## WHAT YOU WILL DO
Repeat exactly the lines below that lie between the line with "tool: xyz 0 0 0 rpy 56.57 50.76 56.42" and the line with "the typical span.", counting both of those lines as part of the answer.

## LISTED RECORDS
=======

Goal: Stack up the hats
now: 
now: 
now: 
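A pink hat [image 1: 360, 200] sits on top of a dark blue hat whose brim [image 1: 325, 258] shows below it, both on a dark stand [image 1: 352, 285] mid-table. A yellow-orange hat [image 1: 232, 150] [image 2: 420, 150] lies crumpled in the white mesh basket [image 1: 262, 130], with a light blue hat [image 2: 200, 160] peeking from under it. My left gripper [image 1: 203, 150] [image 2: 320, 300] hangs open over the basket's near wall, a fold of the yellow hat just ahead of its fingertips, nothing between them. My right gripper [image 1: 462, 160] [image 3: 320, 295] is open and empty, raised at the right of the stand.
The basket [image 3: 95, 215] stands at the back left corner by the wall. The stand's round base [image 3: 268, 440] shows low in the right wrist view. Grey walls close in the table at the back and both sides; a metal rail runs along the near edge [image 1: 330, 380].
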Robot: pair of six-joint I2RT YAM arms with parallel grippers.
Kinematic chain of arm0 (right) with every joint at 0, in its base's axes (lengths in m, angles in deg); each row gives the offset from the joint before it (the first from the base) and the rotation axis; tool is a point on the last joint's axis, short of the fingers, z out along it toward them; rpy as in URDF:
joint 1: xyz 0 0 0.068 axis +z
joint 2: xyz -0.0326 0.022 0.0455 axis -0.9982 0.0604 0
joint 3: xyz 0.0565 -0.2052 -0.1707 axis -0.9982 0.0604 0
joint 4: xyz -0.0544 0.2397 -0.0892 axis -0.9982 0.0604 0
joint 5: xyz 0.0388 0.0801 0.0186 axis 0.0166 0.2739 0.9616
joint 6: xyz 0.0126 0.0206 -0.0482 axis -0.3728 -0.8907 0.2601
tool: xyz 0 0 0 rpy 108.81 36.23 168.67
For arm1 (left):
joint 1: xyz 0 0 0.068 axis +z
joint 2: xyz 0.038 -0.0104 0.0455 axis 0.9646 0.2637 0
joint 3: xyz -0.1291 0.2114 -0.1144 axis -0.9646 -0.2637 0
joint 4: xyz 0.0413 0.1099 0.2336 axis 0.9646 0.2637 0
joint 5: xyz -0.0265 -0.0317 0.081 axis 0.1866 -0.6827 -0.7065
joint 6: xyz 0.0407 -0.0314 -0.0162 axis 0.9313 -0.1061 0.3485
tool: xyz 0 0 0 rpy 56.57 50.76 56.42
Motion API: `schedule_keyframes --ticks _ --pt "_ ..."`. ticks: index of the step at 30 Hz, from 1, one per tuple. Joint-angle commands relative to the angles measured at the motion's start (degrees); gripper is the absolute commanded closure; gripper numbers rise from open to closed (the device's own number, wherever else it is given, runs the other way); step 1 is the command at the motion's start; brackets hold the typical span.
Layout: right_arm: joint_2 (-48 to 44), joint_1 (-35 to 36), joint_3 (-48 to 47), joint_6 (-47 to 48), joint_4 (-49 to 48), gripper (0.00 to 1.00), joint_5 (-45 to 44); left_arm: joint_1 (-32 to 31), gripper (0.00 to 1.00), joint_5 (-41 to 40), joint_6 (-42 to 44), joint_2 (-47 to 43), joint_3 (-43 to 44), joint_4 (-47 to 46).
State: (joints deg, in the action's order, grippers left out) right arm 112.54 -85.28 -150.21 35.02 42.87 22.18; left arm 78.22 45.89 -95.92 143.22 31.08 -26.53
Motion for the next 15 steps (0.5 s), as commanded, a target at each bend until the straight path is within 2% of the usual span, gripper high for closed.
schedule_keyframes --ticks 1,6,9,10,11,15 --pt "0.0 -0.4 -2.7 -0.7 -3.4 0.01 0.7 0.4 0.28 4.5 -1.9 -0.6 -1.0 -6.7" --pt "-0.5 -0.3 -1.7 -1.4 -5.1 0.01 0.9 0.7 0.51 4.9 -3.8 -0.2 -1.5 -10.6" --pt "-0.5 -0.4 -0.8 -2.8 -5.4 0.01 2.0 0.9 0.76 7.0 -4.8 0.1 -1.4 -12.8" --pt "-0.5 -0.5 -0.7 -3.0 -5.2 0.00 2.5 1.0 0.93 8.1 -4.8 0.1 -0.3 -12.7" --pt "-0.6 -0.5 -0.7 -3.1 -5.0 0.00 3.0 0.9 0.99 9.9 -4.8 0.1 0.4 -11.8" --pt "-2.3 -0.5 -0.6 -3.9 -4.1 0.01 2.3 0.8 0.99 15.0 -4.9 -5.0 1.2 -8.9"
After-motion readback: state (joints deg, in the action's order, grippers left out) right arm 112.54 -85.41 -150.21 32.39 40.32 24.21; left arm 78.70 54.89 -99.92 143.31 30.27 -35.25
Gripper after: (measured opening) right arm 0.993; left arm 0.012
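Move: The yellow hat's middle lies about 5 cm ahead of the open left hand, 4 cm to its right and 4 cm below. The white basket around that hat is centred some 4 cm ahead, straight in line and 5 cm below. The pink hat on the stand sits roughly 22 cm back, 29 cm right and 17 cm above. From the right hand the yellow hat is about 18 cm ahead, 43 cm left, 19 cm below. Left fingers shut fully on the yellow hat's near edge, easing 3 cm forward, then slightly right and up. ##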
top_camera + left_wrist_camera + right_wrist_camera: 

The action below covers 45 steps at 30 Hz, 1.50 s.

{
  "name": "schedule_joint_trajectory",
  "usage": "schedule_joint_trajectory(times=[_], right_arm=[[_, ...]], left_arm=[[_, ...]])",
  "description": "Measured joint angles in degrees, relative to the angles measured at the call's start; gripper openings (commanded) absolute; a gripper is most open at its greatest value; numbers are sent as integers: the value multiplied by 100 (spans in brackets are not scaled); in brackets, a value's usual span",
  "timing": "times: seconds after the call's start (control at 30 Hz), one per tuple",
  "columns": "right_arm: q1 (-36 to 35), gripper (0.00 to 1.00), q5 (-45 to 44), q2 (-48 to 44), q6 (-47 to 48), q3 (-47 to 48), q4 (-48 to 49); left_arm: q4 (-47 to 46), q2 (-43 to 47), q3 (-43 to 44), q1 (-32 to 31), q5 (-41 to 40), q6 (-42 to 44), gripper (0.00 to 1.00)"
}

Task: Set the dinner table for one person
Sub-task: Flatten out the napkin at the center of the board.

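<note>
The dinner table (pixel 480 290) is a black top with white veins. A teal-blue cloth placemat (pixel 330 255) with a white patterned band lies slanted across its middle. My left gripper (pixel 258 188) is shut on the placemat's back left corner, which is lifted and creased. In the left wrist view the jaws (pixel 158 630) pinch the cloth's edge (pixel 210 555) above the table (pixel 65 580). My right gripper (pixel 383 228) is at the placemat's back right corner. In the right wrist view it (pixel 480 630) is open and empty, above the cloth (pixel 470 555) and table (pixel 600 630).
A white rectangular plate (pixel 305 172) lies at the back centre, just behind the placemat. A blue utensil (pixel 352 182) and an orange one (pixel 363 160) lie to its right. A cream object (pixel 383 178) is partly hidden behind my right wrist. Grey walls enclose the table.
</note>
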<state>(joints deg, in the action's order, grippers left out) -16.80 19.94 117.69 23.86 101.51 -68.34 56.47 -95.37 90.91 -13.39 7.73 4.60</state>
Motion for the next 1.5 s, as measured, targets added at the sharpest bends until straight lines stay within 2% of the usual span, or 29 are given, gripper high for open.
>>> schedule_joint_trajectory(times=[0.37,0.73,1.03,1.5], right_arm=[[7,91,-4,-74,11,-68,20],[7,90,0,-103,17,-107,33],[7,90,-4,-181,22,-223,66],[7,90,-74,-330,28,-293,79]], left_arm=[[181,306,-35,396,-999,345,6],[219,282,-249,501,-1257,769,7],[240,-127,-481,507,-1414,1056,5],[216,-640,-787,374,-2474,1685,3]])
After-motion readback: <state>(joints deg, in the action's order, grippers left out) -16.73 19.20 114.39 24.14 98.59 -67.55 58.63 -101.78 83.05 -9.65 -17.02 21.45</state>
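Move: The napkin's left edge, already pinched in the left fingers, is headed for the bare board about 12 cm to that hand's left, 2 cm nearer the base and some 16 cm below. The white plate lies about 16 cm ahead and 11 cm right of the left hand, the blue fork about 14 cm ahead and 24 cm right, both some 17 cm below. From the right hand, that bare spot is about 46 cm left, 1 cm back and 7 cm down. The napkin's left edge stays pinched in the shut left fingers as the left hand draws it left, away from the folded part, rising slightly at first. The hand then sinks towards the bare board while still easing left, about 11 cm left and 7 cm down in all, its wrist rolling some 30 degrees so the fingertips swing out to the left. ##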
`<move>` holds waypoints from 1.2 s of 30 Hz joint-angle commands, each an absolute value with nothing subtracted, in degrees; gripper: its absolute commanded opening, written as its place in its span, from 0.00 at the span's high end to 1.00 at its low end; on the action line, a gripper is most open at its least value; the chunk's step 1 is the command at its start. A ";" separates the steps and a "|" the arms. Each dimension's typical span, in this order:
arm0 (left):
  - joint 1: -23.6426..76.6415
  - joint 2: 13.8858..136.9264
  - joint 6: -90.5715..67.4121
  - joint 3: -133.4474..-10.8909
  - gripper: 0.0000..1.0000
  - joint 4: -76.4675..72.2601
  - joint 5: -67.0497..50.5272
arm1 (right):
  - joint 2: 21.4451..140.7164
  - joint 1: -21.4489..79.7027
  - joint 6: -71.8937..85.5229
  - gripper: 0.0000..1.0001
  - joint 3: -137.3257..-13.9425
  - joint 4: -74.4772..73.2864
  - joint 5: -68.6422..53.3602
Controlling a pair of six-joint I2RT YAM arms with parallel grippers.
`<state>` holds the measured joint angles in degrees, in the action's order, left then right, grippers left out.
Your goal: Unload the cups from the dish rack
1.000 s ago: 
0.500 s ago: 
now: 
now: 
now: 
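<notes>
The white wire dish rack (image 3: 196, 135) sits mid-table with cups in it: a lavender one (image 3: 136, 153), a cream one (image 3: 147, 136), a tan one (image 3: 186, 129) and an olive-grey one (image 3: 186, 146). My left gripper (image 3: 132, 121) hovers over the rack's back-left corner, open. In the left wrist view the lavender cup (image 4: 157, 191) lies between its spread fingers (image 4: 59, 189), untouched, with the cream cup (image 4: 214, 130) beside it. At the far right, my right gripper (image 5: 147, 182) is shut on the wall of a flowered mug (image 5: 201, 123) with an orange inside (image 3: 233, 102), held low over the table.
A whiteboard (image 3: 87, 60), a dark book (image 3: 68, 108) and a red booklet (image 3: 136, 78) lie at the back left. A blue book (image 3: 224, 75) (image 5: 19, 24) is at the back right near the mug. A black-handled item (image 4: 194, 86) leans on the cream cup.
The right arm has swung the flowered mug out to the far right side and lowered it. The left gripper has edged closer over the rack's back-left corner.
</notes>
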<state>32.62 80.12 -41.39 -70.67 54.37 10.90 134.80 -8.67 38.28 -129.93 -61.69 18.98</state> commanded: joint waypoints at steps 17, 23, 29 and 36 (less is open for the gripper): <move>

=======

## RESPONSE
tool: xyz 0 0 0 rpy 56.57 50.76 56.42
Motion API: `schedule_keyframes --ticks _ --pt "_ ..."`. ticks: index of the step at 30 Hz, from 1, one per tuple. Joint-angle commands relative to the angles measured at the motion's start (degrees); gripper is the absolute commanded closure; gripper numbers rise from open to closed (the device's own number, wherever else it is given, runs the other way); step 1 is the command at the motion's start; brackets hold the typical span.

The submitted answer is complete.